* TASK ITEM
Using the data below, return all lines in which "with" appears.

* GIVEN INFORMATION
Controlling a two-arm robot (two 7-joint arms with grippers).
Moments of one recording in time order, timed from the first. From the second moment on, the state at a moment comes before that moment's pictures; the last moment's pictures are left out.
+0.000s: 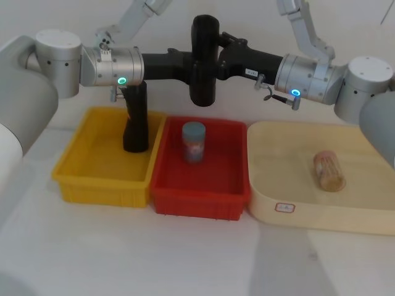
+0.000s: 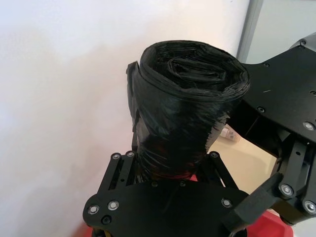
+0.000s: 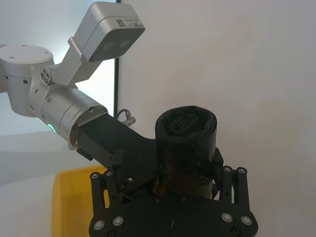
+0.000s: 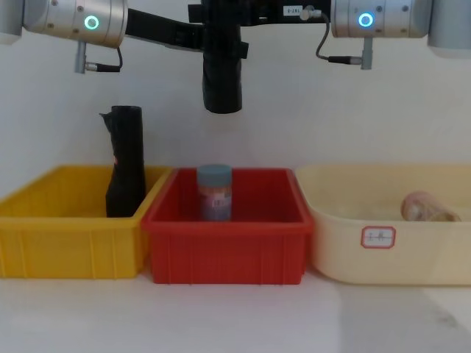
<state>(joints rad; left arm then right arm) -1.22 0.17 0.59 -0.57 -0.41 0.14 -0.91 1.38 -0.05 -0.74 -0.10 0.66 -0.27 1.03</state>
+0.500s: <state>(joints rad) -1.22 0.17 0.59 -0.57 -0.41 0.14 -0.91 1.39 -0.06 -0.75 -0.08 0.67 -0.28 1.04</state>
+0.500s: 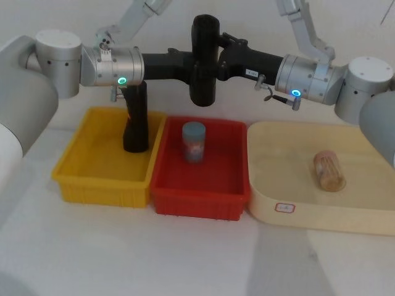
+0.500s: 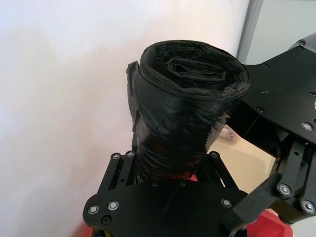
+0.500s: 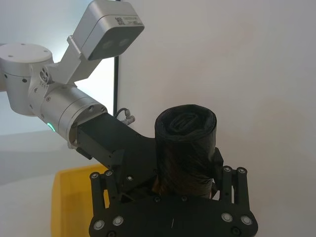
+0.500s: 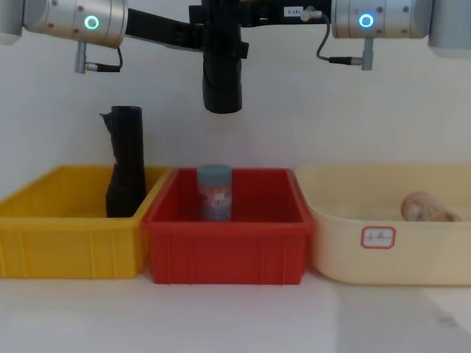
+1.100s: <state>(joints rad) -1.22 0.17 0.59 -0.57 -0.41 0.14 -0.91 1.36 -0.03 -0.76 -0.15 0.69 -0.26 1.01</state>
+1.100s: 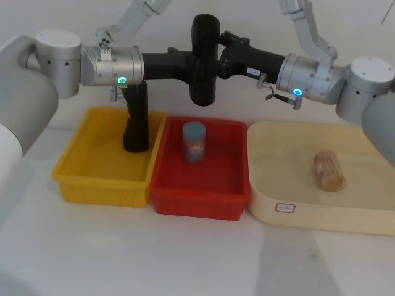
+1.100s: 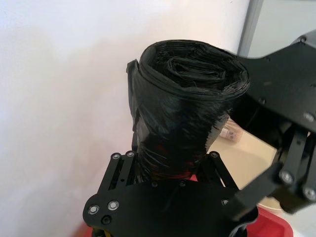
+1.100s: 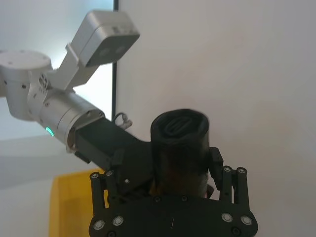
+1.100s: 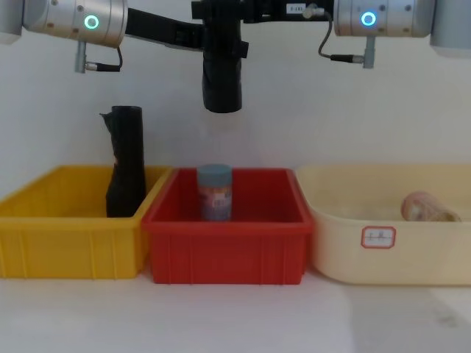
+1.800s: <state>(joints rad) -1.22 0.17 0.59 -0.57 -0.41 0.14 -0.91 1.34 0.02 -0.74 -0.26 0.74 -0.23 0.98</state>
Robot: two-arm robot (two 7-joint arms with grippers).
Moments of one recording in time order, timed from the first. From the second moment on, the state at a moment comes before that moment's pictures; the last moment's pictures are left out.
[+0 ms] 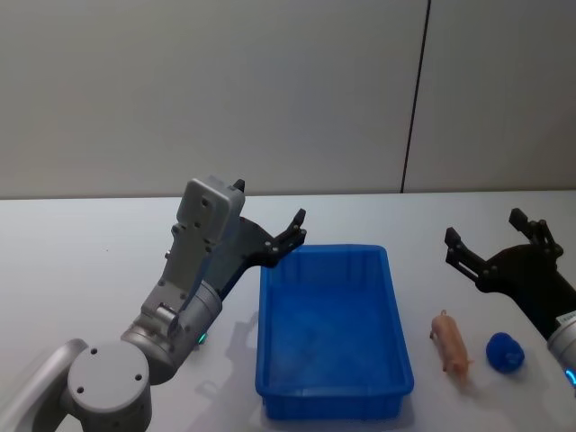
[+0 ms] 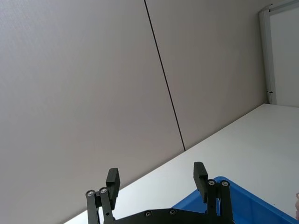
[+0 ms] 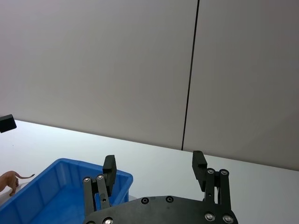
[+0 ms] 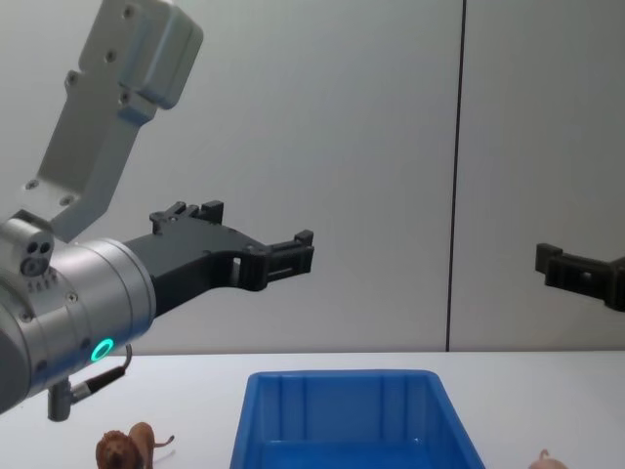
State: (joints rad) left arm -0.24 0.38 0.45 -1.63 -0.20 0.01 -0.01; right arm -0.01 0.34 -0.23 -1.77 0.29 0.03 0.07
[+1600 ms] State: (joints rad) left arm -0.24 0.38 0.45 -1.63 -0.20 0.01 -0.01; right arm -0.06 0.48 -0.13 -1.68 0.37 0.16 0.19
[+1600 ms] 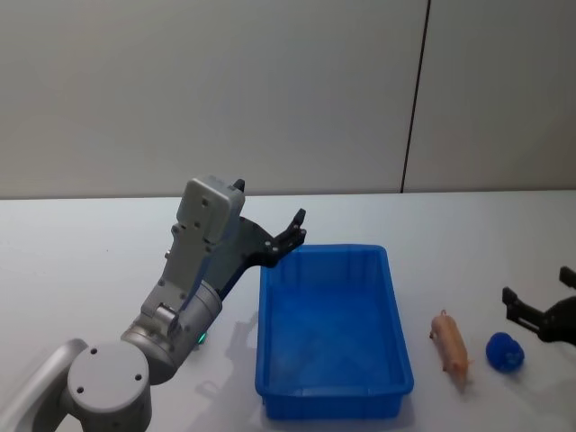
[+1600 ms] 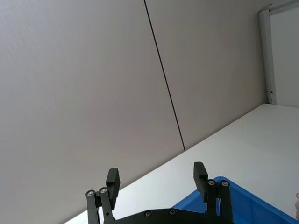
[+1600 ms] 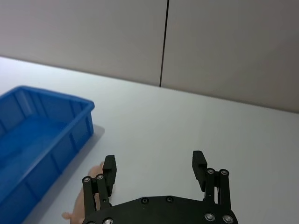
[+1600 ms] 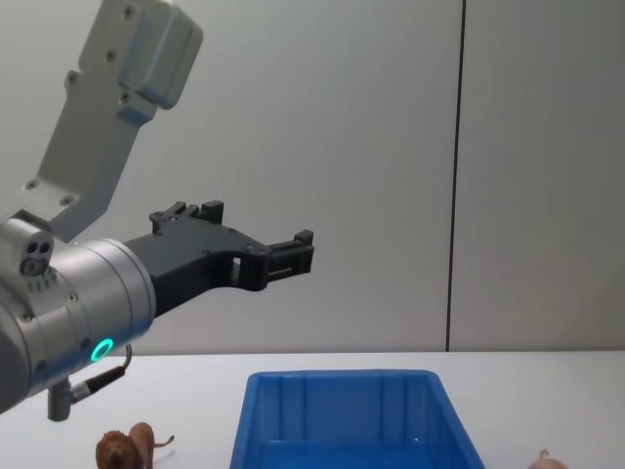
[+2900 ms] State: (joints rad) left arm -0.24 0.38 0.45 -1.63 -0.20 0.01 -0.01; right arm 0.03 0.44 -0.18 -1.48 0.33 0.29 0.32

* FINISHED EXERCISE
Controlling a two-arm robot (two 7-joint arms with grippers).
Robot: two-arm robot (two 7-joint arms with grippers).

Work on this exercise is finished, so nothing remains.